There are several ways to match CMD.

  1. The 2D maps and 3D grids can be matched across fields within the same simulation type. For instance, the maps number 2786 of the files Maps_ne_IllustrisTNG_LH_z=0.0.npy and Maps_B_IllustrisTNG_LH_z=0.0.npy represent the same region of the same simulation. The only difference is that the first map will show the electron abundance while the second shows the magnetic fields. The same thing applies to the 3D grids. For instance, the grids number 621 of the files Grids_HI_SIMBA_LH_128_z=0.0.npy and Grids_Mgas_SIMBA_LH_128_z=0.0.npy represent the same volume of the same simulation with the only difference that the first grid shows the neutral hydrogen mass density while the second contains the gas density.

Warning

This matching only applies to data within the same simulation. E.g. the files Maps_Mcdm_IllustrisTNG_LH_z=0.0.npy do not have any correspondence with the maps in the file Maps_Mtot_SIMBA_LH_z=0.0.npy.

  1. The 3D grids can be matched across resolution within the same field and redshift. For instance, the grids number 167 of the files Grids_Vcdm_SIMBA_LH_128_z=1.0.npy and Grids_Vcdm_SIMBA_LH_256_z=1.0.npy represent exactly the same field over the same volume with the only difference that the first contains \(128^3\) voxels while the second has \(256^3\) voxels. Knowing this mapping is important for the Superresolution application.

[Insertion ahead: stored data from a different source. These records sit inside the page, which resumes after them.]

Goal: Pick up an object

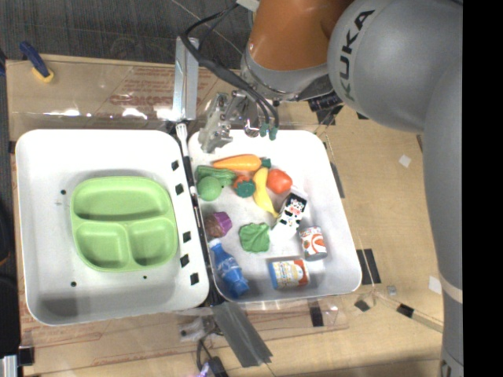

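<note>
Hovering just above the far rim of the right bin (339, 203), the gripper (218, 129) hangs with fingers slightly parted and nothing between them, the carrot (236, 162) lying just below.

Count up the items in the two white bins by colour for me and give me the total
Green: 3, the divided tray, a round fruit, a leafy piece
Orange or red: 3, carrot, tomato, can
Yellow: 1, banana
Purple: 1
Blue: 2, bottle, tin
Black-and-white: 1, carton
Total: 11
</note>
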`<move>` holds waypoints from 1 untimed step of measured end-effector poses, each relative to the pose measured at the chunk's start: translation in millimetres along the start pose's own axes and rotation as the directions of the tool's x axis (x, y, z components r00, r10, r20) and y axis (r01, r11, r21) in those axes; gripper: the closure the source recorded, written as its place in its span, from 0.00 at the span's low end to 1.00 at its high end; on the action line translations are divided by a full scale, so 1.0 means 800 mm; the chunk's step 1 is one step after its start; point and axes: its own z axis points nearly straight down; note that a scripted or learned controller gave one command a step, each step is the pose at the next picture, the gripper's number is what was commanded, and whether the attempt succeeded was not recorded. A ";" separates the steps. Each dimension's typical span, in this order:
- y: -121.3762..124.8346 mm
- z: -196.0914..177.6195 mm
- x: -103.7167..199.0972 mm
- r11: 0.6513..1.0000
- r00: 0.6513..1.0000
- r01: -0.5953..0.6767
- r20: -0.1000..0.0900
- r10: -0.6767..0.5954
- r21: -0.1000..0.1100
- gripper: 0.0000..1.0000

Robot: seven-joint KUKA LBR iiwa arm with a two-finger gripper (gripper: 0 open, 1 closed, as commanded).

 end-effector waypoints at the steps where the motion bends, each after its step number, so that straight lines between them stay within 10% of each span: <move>1: -0.011 0.102 0.053 0.968 0.968 0.252 -0.007 -0.252 -0.002 1.00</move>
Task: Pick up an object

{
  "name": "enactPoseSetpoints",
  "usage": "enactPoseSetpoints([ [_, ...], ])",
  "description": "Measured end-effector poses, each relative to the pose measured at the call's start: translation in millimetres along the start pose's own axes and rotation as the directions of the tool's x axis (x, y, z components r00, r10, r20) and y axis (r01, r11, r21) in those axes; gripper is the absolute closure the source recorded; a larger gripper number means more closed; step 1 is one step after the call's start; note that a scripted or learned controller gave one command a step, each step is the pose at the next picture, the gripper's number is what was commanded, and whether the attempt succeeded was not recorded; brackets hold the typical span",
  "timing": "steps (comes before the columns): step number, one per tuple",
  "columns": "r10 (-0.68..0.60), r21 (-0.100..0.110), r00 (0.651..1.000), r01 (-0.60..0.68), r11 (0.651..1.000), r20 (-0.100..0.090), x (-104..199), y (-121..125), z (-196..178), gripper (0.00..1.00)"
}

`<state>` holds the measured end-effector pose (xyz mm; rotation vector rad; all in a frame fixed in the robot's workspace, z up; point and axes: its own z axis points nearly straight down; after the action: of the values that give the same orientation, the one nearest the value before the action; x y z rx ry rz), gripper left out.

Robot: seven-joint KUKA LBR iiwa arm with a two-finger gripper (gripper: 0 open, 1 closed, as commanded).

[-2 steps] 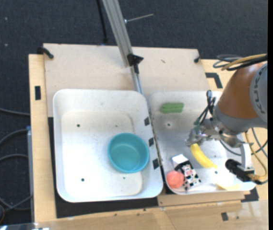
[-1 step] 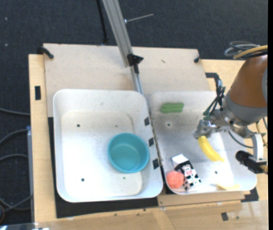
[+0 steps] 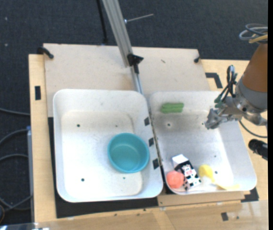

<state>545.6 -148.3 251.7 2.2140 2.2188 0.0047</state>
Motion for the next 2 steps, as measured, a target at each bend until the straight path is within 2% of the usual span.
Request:
enactPoseSetpoints([
  [1,-0.002,0.004,1.0,0.002,1.0,-0.002,-1.3,0.8,-13.4,1.0],
  [2,-0.005,0.005,1.0,0.005,1.0,-0.004,52.0,-3.7,-20.1,1.0],
])
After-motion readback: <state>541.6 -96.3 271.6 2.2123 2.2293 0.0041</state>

  2. The 2D maps and 3D grids can be matched between (magneto-)hydrodynamic and N-body simulations. For instance, the maps number 7413 of the files Maps_Mtot_IllustrisTNG_LH_z=0.0.npy and Maps_Mtot_Nbody_IllustrisTNG_LH_z=0.0.npy represent the same region of the same field (total matter), with the only difference that the first map was generated from an IllustrisTNG magneto-hydrodynamic simulation while the second one is from a gravity-only N-body simulation. Knowing this mapping is important to be able to quantify that impact of astrophysical processes on a given task.

Warning

This mapping only applies to the total matter field.

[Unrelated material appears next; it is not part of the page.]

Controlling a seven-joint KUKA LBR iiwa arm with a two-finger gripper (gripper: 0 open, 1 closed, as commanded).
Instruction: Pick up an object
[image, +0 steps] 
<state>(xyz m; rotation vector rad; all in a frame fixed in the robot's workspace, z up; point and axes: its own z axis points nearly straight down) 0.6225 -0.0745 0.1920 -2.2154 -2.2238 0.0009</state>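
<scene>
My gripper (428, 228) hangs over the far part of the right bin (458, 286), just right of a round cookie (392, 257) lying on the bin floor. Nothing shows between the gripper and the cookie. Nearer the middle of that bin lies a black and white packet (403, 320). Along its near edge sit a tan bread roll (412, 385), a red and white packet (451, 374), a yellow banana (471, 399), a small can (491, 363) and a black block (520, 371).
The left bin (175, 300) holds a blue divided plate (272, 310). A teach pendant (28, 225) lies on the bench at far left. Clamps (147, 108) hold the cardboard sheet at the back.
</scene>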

  1. The 3D grids can be matched across cosmic time in both the (magneto-)hydrodynamic and the N-body simulations. For instance, the grids number 923 Grids_Vgas_SIMBA_LH_512_z=0.0.npy and Grids_Vgas_SIMBA_LH_512_z=2.0.npy represent the gas velocity of the same universe just at two different times: \(z=0\) in the first grid and \(z=2\) in the second grid.

Note

We do not recommend using the above time matching for the 2D maps. The reason is that in a simulation, particles will move with time, so particles that are in a given map at a given time may move to another map at a different time. While this is not a problem for the 3D grids, it may be a challenge for the 2D maps.

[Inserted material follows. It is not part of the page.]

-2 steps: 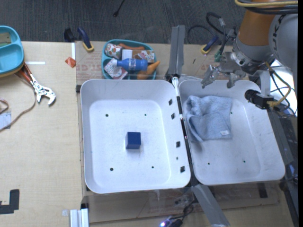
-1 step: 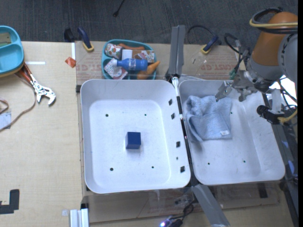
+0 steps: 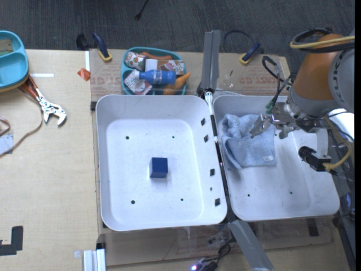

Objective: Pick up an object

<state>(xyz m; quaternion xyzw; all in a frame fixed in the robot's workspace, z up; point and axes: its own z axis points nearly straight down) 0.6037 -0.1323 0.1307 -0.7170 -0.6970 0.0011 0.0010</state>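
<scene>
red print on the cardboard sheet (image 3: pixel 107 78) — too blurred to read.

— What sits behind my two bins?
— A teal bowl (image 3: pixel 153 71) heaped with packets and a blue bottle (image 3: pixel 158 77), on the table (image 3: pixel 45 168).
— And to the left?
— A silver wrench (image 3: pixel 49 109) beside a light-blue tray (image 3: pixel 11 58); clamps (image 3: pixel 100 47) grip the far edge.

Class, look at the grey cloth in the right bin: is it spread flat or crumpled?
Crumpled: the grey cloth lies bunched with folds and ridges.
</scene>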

We note that the above three matchings can be combined. For instance, in the N-body to hydro application we want to find the mapping between the total matter from an N-body simulation and a given field from a (magneto-)hydrodynamic simulation. In this case, the grids number 714 of the files Grids_T_SIMBA_LH_256_z=0.0.npy and Grids_Mtot_Nbody_SIMBA_LH_256_z=0.0.npy represent the same region at redshift 0, the first grid will contain the gas temperature from the hydrodynamic simulation while the second is the total matter field from the equivalent N-body simulation.

Storage

Each pixel of a 2D map and each voxel of a 3D grid is stored as a float, i.e. it occupies 4 bytes.

A single 2D map that has \(256^2\) pixels will take \(256^2\times4=0.25\) Mb. CMD is organized into files that contain different number of maps. For instance, the files of the LH set contain 15,000 maps per field. Each of those files would thus require 3.75 Gb. If you want to download all the maps of the IllustrisTNG LH set (13 different fields) you would need ~50 Gb.

A single 3D grid with \(N^3\) voxels will take \(N^3\times4\) bytes, i.e. 8 Mb for \(N=128\), 64 Mb for \(N=256\), or 512 Mb for \(N=512\). CMD is organized into files that contain different numbers of 3D grids. For instance, the files of the LH sets contain 1,000 grids. Each of those LH files will occupy 7.8 Gb (\(N=128\)), 62.5 Gb (\(N=256\)), and 500 Gb (\(N=512\)). If you want to download all 12 grids of the LH set for SIMBA at \(N=512\) it will require ~6 Tb.